The most popular speed tier remains in the 25 Mbps-to-100 Mbps range, however, with 34.9% of rural subscribers taking service at speeds within that range, a number that decreased slightly from 35.8% last year.

NTCA rural broadband provider members also made gains in the number of fiber-connected anchor institutions. This year’s survey found more than eight in 10 (83.7%) primary/secondary schools connected to respondents’ networks via fiber, up slightly from 81.2% in 2020. And the percentage of fiber-connected libraries increased, to 77.1% from an average of 68.9% in 2020.

Source: NTCA Broadband/Internet Availability Survey Report

This year also saw an increase in the mean speed available to anchor institutions, which increased from 1.43 Gbps in 2020 to 1.73 Gbps. The speed to which anchor institutions subscribe also increased — from 235 Mbps to 313 Mbps.

Fixed Wireless Not Favored

While fixed wireless is gaining in momentum with some of the major broadband providers such as T-Mobile and Verizon, it isn’t gaining much traction among NTCA members, according to the survey.

Just over six in 10 respondents (62.9%) said they do not offer fixed wireless and do not have plans to offer it in the future.
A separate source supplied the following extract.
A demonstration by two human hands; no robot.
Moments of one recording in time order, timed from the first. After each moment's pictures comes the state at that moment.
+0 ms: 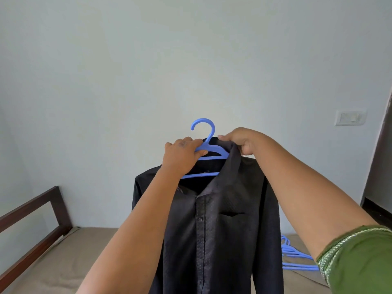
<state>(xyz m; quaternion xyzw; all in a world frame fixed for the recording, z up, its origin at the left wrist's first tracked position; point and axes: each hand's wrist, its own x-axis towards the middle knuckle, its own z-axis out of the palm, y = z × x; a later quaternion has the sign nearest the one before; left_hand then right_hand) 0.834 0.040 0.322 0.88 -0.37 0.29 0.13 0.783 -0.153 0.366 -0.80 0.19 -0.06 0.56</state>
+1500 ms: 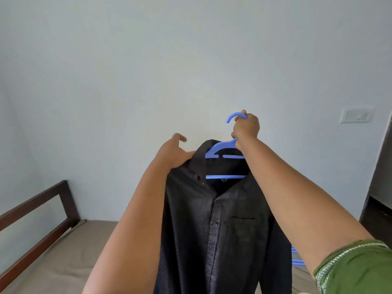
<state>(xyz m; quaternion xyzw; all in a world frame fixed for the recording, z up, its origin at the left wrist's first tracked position) 0.826 0.077 0.325 0.86 -0.26 0.05 0.43 0.787 -0.124 0.361 -0.62 0.21 -0.43 0.62</state>
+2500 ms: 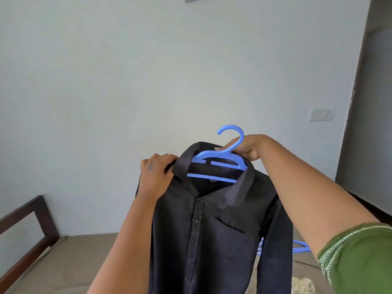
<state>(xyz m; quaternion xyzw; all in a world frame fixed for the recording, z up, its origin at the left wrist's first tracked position) 0.814 0.111 0.271 0.80 -0.39 0.35 0.29 0.716 -0.149 0.357 -0.85 0.14 0.10 0.50</state>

Less than 4% of respondents (3.6%) said they do not offer this service but have plans to offer it or are considering offering it.

Of the 33.4% of NTCA members who offer fixed wireless, the majority (20% of total respondents) do not plan to expand it in the future. Only 13.4% of total respondents offer the service and either have plans to expand it or are considering expansion.
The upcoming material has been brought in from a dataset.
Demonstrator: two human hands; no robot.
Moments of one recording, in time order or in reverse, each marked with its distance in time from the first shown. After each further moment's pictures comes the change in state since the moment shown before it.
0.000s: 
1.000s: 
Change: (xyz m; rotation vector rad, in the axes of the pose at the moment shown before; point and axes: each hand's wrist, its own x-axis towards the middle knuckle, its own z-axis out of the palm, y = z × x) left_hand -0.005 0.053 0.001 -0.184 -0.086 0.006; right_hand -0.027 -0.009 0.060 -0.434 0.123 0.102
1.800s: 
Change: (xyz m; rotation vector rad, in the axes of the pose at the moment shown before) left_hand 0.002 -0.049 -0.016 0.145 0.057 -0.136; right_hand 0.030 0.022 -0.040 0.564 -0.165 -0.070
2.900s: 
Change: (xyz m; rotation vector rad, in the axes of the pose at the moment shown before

“As we stand now on the cusp of once-in-a-generation investment to bring connectivity to all Americans, NTCA members have proven they are up to the task of delivering the best possible networks in rural communities—and they are eager to prove themselves again and build upon this success as these new programs come online,” said Shirley Bloomfield, CEO of NTCA, in a press release about the member survey and rural broadband speed gains.